To commemorate the 400th anniversary of the publication of William Shakespeare’s First Folio this month, we were delighted to welcome back to the RGS Dr Robert Stagg, an Associate Senior Member of the Faculty of English at the University of Oxford, and a Leverhulme Research Fellow at the University of Birmingham’s Shakespeare Institute in Stratford-upon-Avon.

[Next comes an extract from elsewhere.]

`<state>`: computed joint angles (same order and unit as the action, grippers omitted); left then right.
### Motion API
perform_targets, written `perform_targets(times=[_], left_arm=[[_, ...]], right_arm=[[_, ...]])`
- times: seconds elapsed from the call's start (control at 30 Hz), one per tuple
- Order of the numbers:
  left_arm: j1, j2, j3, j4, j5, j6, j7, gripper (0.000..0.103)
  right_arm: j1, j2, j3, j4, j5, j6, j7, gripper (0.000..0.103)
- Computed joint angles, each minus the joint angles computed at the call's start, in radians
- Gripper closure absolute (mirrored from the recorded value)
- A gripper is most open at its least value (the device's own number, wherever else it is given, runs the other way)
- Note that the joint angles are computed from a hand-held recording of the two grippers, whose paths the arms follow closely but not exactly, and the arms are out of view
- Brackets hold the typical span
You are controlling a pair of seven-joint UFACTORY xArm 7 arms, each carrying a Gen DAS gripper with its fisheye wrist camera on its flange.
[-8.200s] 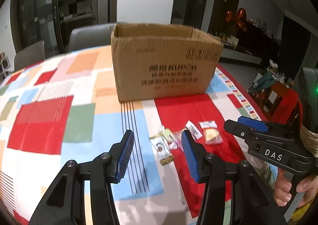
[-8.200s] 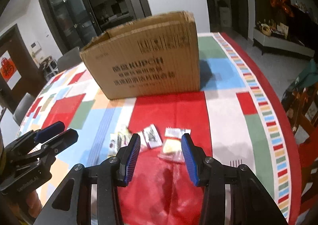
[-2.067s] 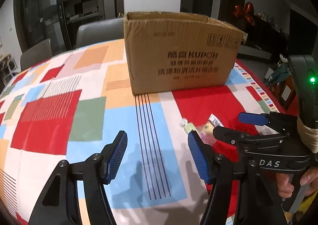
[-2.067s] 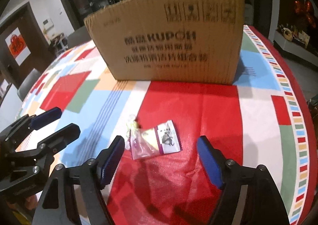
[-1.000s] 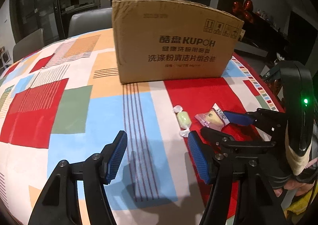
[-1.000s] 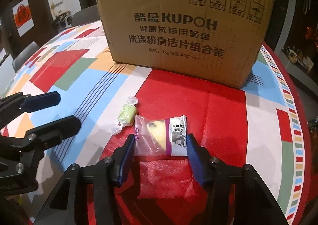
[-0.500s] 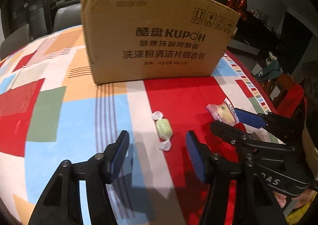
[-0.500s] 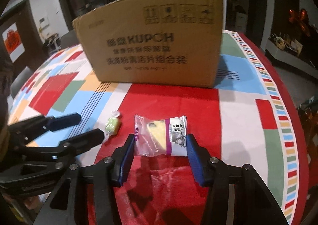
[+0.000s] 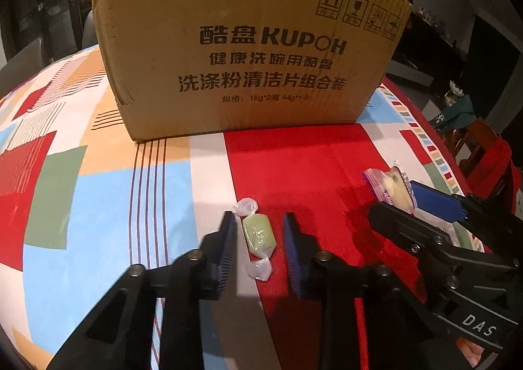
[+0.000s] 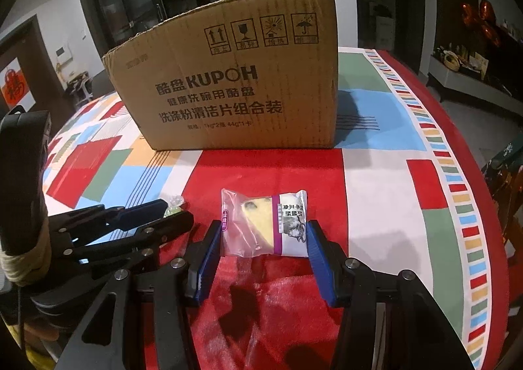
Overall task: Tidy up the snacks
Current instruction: 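Grasp the green candy with left tool while right tool grasps the clear snack bag, then carry both held snacks over the cardboard box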
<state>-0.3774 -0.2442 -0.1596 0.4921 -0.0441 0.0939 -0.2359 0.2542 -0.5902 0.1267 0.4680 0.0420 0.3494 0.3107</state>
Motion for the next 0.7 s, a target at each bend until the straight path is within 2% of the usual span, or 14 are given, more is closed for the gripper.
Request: perform_targets(times=[0.27,0.7], left_arm=[[-0.044,-0.034,0.037,-0.015,-0.055,0.006,0.045,0.083],[-0.069,-0.300,0.069,-0.110,-0.086,0.064,0.059,0.084]], right_arm=[[-0.007,-0.019,0.009,0.007,-0.011,0.011,0.006,0.051],[-0.014,-0.114,0.046,0.035,-0.038,0.069,0.053,0.051]])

The day began with a session for the Third Form, who are currently studying Othello. Using clips from the National Theatre’s 2022 production of the play directed by Clint Dyer, Dr Stagg discussed issues such as racist attitudes towards North Africans in early modern England, how Othello subverts these prejudiced expectations, Iago’s motivations for his scheming and the fatal characteristics that lead to Othello’s downfall. This was followed by a select panel of Third Form students who posed questions to Dr Stagg concerning Othello’s vulnerability, the character of Desdemona and the theme of reputation.

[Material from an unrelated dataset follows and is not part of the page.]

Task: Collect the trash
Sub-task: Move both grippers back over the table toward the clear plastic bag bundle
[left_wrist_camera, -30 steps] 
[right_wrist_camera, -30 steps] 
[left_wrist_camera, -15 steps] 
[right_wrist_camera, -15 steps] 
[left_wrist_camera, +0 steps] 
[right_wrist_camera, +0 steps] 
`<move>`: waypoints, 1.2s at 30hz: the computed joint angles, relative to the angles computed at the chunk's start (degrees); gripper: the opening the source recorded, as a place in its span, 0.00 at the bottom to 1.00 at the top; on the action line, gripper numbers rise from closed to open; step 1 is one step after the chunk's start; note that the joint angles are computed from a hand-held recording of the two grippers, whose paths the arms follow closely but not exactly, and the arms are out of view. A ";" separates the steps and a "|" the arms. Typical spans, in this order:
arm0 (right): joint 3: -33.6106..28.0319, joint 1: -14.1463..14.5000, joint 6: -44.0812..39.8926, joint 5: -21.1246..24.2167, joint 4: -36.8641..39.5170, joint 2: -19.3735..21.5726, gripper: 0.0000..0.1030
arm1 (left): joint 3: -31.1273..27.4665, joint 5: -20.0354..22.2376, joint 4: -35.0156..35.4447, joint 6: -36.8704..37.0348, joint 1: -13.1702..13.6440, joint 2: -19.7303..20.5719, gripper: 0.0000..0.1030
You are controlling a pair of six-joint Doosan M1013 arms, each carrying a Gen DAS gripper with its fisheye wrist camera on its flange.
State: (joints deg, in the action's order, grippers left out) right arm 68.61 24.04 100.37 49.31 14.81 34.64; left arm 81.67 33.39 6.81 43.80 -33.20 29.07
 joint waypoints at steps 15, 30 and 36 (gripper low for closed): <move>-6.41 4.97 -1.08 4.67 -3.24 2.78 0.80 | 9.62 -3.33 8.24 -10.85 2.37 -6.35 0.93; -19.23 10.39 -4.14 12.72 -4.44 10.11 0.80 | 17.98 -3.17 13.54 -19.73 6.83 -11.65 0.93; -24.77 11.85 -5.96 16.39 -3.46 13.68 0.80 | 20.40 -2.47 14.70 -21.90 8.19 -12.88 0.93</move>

The Lower Sixth were afforded a private seminar with Dr Stagg to discuss their set text: Hamlet. This involved an extended question and answer conversation on any aspect of the play the students wished to discuss as well as a more focussed exploration of a journal article entitled “Hearing Ophelia: Gender and Tragic Discourse in Hamlet” by Sandra K. Fischer. The seminar concluded with an engaging discussion on different productions of the play.

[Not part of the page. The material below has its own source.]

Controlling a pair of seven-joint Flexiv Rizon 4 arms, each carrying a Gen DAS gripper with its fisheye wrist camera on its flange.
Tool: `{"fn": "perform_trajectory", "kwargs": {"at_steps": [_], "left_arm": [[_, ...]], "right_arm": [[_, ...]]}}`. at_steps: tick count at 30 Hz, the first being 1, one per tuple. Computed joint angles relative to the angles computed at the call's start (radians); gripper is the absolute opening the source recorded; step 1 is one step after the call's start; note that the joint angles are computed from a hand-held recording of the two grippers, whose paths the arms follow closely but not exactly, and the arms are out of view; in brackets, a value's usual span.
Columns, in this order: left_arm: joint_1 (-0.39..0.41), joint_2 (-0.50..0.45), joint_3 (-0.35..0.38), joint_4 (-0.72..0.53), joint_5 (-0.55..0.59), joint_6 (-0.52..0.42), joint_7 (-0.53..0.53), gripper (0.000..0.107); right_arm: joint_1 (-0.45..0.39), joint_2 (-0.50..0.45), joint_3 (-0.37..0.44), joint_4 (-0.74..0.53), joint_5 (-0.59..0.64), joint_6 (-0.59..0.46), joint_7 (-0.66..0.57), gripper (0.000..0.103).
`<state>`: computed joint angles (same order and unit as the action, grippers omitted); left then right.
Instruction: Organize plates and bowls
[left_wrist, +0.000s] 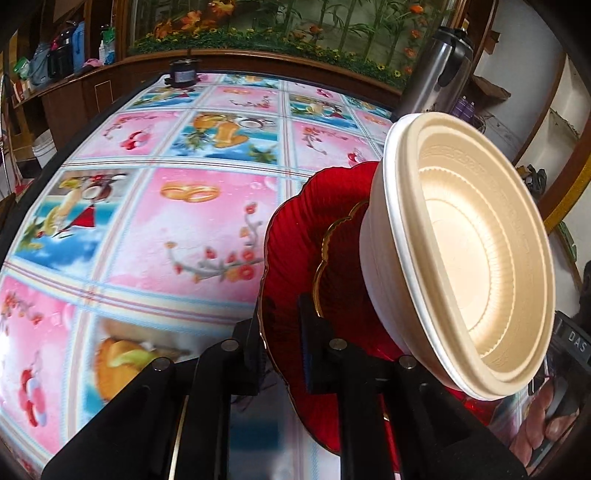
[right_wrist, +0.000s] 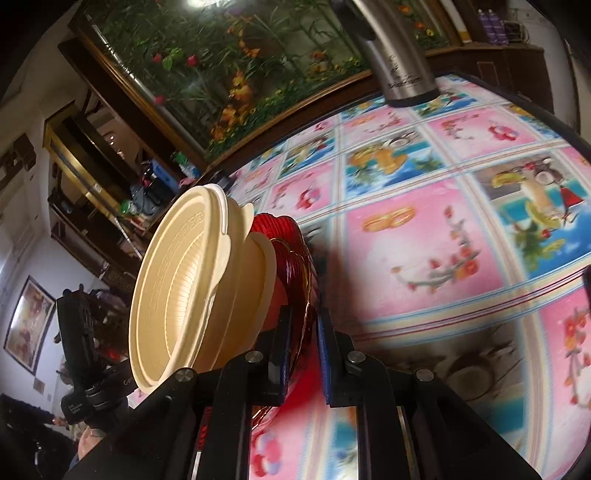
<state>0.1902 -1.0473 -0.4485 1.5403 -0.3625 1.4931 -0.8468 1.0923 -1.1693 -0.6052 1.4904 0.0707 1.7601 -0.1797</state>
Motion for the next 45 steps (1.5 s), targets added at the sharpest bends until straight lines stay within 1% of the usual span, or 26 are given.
{"fn": "perform_trajectory", "kwargs": {"at_steps": [3,4,7,14,18,24,29,31,34,35,37,39,41,42,44,45], "left_arm": [[-0.033,-0.014,0.024,-0.027,0.001,-0.004,-0.013,0.013],[-0.032,-0.017,0.018,-0.025,0.004,0.011,-0.012,0.013],[-0.054,-0.02,0.038,-0.032,0.022,0.042,-0.02,0.014],[-0.048,-0.035,0.028,-0.036,0.061,0.084,-0.032,0.014],[-0.055,-0.042,0.037,-0.046,0.082,0.106,-0.048,0.014],[-0.057,-0.051,0.043,-0.062,0.1,0.113,-0.07,0.014],[-0.046,-0.052,0.033,-0.059,0.11,0.111,-0.08,0.014],[-0.042,-0.052,0.029,-0.057,0.112,0.11,-0.082,0.017],[-0.032,-0.051,0.019,-0.052,0.115,0.107,-0.083,0.017],[-0.033,-0.051,0.02,-0.051,0.114,0.106,-0.085,0.019],[-0.036,-0.048,0.029,-0.05,0.11,0.108,-0.094,0.026],[-0.031,-0.045,0.032,-0.046,0.106,0.109,-0.104,0.04],[-0.016,-0.044,0.022,-0.037,0.108,0.108,-0.104,0.045],[-0.007,-0.043,0.015,-0.03,0.11,0.109,-0.103,0.045],[0.01,-0.036,0.003,-0.011,0.116,0.112,-0.098,0.046],[0.025,-0.033,-0.009,0.0,0.121,0.107,-0.091,0.05]], "right_arm": [[0.011,-0.009,-0.021,0.014,0.016,0.006,0.009,0.013],[0.015,-0.011,-0.029,0.02,0.021,0.008,0.009,0.013],[0.023,-0.017,-0.038,0.026,0.032,0.016,0.011,0.013],[0.033,-0.026,-0.056,0.023,0.023,-0.009,0.016,0.013],[0.021,-0.027,-0.045,0.015,0.008,-0.012,0.019,0.013],[0.011,-0.031,-0.042,-0.004,-0.027,-0.039,0.024,0.013],[-0.004,-0.027,-0.019,-0.002,-0.027,-0.017,0.032,0.013],[-0.011,-0.025,-0.008,-0.003,-0.024,-0.011,0.03,0.013],[-0.021,-0.025,0.007,-0.005,-0.015,0.006,0.024,0.017],[-0.02,-0.024,0.006,-0.005,-0.012,0.007,0.02,0.018],[-0.015,-0.023,0.0,-0.004,-0.01,-0.002,0.013,0.018],[-0.012,-0.022,-0.001,0.001,-0.004,0.003,0.012,0.018],[-0.005,-0.023,-0.008,0.007,0.009,0.013,0.012,0.019],[0.0,-0.025,-0.015,0.009,0.015,0.014,0.011,0.019],[0.028,-0.033,-0.052,0.021,0.035,0.009,0.019,0.02],[0.044,-0.038,-0.073,0.028,0.046,0.004,0.027,0.021]]}}
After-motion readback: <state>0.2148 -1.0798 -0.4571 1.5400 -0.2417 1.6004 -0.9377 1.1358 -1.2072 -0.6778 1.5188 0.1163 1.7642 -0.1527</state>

With Dr Stagg’s area of research being prosody (metre, rhyme and rhythm) and verse structure (blank verse and the sonnet), the Fourth Form were treated to a lecture on Shakespeare’s innovative use of the seven-syllable line in Macbeth. While Shakespeare’s usual use of iambic pentameter is well-documented, Dr Stagg explained that the seven-syllable syntax was employed to reflect the moral and physical deformities of characters such as the Weird Sisters. Dr Stagg furthered his argument by referencing treaties written by James I, such as Daemonologie and Ane Schort Treatise containing some reulis and cautelis to be obseruit and eschewit in Scottis Poesie, in which the monarch documented his pathological fear of the supernatural and his demand to all poets that they take heed of the number of metrical feet used in each line. A panel of Fourth Formers also questioned Dr Stagg on a variety of issues, such as the visual omission of King Duncan’s murder in the text and the characters of Lady Macbeth, King Duncan and, interestingly, the Porter. Macbeth’s motivations for killing King Duncan and the idea of free will versus predestination also proved to be popular lines of discussion, as did the decline of Lady Macbeth’s prowess.